• Exercise description: Return all the data, word for word.

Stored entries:

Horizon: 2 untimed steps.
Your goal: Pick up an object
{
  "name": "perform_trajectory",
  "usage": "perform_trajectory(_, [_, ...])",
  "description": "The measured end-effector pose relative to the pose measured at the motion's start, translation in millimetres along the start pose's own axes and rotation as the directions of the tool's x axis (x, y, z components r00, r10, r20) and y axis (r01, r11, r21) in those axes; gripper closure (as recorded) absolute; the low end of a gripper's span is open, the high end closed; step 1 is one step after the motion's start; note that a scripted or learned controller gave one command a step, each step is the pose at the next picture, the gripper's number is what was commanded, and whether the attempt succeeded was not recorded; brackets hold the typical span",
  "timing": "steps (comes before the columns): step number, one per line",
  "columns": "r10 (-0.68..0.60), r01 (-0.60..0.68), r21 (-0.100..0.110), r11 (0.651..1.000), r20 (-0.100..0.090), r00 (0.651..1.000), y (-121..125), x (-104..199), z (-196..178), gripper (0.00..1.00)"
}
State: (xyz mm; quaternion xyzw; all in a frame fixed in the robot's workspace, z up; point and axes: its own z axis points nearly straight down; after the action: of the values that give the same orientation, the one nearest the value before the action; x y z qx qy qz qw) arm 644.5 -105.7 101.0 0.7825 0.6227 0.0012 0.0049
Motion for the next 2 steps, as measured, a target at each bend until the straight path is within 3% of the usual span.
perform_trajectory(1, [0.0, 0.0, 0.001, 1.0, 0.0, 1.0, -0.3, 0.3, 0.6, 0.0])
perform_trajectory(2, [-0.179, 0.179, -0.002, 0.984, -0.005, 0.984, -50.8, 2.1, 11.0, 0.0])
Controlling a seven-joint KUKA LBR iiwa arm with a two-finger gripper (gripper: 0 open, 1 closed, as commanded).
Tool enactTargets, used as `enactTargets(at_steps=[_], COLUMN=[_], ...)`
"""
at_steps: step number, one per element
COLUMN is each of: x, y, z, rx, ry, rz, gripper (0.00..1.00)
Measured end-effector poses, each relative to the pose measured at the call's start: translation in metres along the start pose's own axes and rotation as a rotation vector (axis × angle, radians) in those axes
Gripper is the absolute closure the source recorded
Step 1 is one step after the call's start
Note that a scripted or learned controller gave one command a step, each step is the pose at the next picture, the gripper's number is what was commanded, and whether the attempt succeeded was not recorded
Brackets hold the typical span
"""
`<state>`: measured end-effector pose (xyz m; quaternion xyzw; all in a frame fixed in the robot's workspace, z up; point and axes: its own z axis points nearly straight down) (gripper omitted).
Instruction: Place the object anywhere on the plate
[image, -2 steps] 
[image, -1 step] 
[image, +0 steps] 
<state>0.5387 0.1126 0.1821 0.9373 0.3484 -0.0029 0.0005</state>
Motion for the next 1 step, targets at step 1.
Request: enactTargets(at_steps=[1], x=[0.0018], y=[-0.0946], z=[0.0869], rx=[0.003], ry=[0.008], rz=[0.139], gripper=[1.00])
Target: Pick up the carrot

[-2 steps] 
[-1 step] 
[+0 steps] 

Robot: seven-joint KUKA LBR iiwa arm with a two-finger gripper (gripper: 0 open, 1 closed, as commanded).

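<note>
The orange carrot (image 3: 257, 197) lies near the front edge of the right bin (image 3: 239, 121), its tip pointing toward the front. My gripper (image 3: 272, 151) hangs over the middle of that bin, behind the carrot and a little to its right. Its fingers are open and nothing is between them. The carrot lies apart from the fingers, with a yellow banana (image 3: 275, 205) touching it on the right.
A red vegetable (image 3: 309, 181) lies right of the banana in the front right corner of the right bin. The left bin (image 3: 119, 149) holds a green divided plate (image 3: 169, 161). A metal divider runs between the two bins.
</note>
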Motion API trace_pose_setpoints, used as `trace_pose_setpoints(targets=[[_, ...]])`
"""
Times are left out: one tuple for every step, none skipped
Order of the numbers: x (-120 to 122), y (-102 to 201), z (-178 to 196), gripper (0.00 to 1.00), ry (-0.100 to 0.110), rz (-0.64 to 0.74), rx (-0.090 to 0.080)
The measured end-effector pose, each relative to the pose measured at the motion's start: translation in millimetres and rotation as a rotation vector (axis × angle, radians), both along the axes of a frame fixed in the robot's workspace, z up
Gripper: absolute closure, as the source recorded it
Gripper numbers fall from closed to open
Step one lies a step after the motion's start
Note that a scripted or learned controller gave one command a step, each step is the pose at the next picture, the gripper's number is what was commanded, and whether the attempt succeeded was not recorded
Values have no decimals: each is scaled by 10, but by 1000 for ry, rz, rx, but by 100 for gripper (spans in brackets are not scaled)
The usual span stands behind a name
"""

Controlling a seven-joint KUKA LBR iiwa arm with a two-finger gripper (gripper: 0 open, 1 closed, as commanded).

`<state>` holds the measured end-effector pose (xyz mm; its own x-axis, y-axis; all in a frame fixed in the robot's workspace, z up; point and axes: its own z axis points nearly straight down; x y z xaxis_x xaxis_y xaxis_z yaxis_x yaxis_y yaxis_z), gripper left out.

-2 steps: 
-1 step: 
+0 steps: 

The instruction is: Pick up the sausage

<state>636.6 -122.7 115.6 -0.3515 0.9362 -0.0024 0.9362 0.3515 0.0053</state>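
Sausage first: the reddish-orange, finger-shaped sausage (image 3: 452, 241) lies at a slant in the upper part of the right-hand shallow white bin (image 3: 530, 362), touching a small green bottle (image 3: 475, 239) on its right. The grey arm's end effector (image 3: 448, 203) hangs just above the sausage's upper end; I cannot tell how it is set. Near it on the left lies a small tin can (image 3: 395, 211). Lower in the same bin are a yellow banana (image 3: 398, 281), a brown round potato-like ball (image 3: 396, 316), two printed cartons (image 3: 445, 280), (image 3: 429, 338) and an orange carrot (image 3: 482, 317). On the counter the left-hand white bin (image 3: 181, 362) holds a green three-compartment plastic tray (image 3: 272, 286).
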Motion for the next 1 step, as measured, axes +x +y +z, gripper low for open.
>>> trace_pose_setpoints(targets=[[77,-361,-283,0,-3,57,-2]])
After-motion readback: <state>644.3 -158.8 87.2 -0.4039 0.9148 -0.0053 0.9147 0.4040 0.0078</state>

• Output:
Horizon: 2 untimed steps.
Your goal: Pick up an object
{
  "name": "perform_trajectory",
  "usage": "perform_trajectory(_, [_, ...])",
  "description": "The measured end-effector pose relative to the pose measured at the motion's start, translation in millimetres along the start pose's own axes and rotation as the directions of the tool's x axis (x, y, z components r00, r10, r20) and y axis (r01, r11, r21) in those axes; gripper closure (as recorded) absolute; the low end of a gripper's span is open, the high end closed; step 1 is one step after the motion's start; note that a scripted or learned controller gave one command a step, each step is the pose at the next picture, the gripper's number is what was commanded, and whether the attempt succeeded was not recorded; brackets hold the typical span",
  "timing": "steps (comes before the columns): step number, one per line",
  "columns": "r10 (-0.68..0.60), r01 (-0.60..0.68), r21 (-0.100..0.110), r11 (0.651..1.000), r20 (-0.100..0.090), r00 (0.651..1.000), y (-121..125), x (-104..199), z (-196..178), gripper (0.00..1.00)"
}
State: (xyz mm; quaternion xyzw; all in a frame fixed in the robot's workspace, z up; point and axes: its own z axis points nearly straight down; after the action: of the values that give the same orientation, the one nearest the value before the action; x y z qx qy qz qw) arm 644.5 -105.7 101.0 0.7825 0.6227 0.0012 0.0049
Motion for the next 2 steps, as measured, a target at each bend until the straight path is within 3% of the usual span.
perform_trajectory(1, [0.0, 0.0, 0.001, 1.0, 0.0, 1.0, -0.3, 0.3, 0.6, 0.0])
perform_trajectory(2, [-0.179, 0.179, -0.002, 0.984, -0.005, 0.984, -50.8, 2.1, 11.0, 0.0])
Controlling a seven-joint KUKA LBR iiwa arm with a two-finger gripper (gripper: 0 open, 1 closed, as commanded).
Tool enactTargets, used as `enactTargets(at_steps=[_], COLUMN=[_], ...)`
"""
at_steps: step number, one per element
COLUMN is each of: x, y, z, rx, ry, rz, gripper (0.00..1.00)
Measured end-effector poses, each relative to the pose measured at the call's start: translation in metres along the start pose's own axes and rotation as a rotation vector (axis × angle, radians) in those axes
Gripper is the absolute closure the source recorded
Step 1 is one step after the call's start
Note that a scripted or learned controller gave one command a step, each step is the pose at the next picture, the gripper's number is what was commanded, and whether the attempt succeeded was not recorded
Brackets hold the typical span
"""
`<state>`: measured end-effector pose (xyz m; quaternion xyzw; all in a frame fixed in the robot's workspace, z up; point and axes: its own z axis points nearly straight down) (gripper omitted).
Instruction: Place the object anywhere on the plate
[image, -2 steps] 
[image, -1 step] 
[image, +0 steps] 
<state>0.5387 0.1126 0.1821 0.9373 0.3484 -0.0029 0.0005</state>
Motion for the next 1 step, targets at step 1.
Request: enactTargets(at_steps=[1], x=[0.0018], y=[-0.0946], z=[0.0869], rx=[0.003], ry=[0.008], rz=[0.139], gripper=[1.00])
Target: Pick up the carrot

[-2 steps] 
[-1 step] 
[+0 steps] 

Robot: seven-joint KUKA LBR iiwa arm with a two-finger gripper (gripper: 0 open, 1 closed, as commanded).

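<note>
The orange carrot (image 3: 257, 197) lies near the front edge of the right bin (image 3: 239, 121), its tip pointing toward the front. My gripper (image 3: 272, 151) hangs over the middle of that bin, behind the carrot and a little to its right. Its fingers are open and nothing is between them. The carrot lies apart from the fingers, with a yellow banana (image 3: 275, 205) touching it on the right.
A red vegetable (image 3: 309, 181) lies right of the banana in the front right corner of the right bin. The left bin (image 3: 119, 149) holds a green divided plate (image 3: 169, 161). A metal divider runs between the two bins.
</note>
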Motion API trace_pose_setpoints, used as `trace_pose_setpoints(targets=[[_, ...]])`
"""
Times are left out: one tuple for every step, none skipped
Order of the numbers: x (-120 to 122), y (-102 to 201), z (-178 to 196), gripper (0.00 to 1.00), ry (-0.100 to 0.110), rz (-0.64 to 0.74), rx (-0.090 to 0.080)
The measured end-effector pose, each relative to the pose measured at the motion's start: translation in millimetres and rotation as a rotation vector (axis × angle, radians), both along the axes of a frame fixed in the robot's workspace, z up
Gripper: absolute closure, as the source recorded it
Gripper numbers fall from closed to open
Step one lies a step after the motion's start
Note that a scripted or learned controller gave one command a step, each step is the pose at the next picture, the gripper's number is what was commanded, and whether the attempt succeeded was not recorded
Values have no decimals: each is scaled by 10, but by 1000 for ry, rz, rx, but by 100 for gripper (spans in brackets are not scaled)
The usual span stands behind a name
"""

Controlling a seven-joint KUKA LBR iiwa arm with a two-finger gripper (gripper: 0 open, 1 closed, as commanded).

`<state>` holds the measured end-effector pose (xyz mm; its own x-axis, y-axis; all in a frame fixed in the robot's workspace, z up; point and axes: its own z axis points nearly straight down; x y z xaxis_x xaxis_y xaxis_z yaxis_x yaxis_y yaxis_z), gripper left out.

-2 steps: 
-1 step: 
+0 steps: 

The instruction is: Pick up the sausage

<state>636.6 -122.7 115.6 -0.3515 0.9362 -0.0024 0.9362 0.3515 0.0053</state>
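Sausage first: the reddish-orange, finger-shaped sausage (image 3: 452, 241) lies at a slant in the upper part of the right-hand shallow white bin (image 3: 530, 362), touching a small green bottle (image 3: 475, 239) on its right. The grey arm's end effector (image 3: 448, 203) hangs just above the sausage's upper end; I cannot tell how it is set. Near it on the left lies a small tin can (image 3: 395, 211). Lower in the same bin are a yellow banana (image 3: 398, 281), a brown round potato-like ball (image 3: 396, 316), two printed cartons (image 3: 445, 280), (image 3: 429, 338) and an orange carrot (image 3: 482, 317). On the counter the left-hand white bin (image 3: 181, 362) holds a green three-compartment plastic tray (image 3: 272, 286).
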Motion for the next 1 step, as measured, axes +x +y +z, gripper low for open.
>>> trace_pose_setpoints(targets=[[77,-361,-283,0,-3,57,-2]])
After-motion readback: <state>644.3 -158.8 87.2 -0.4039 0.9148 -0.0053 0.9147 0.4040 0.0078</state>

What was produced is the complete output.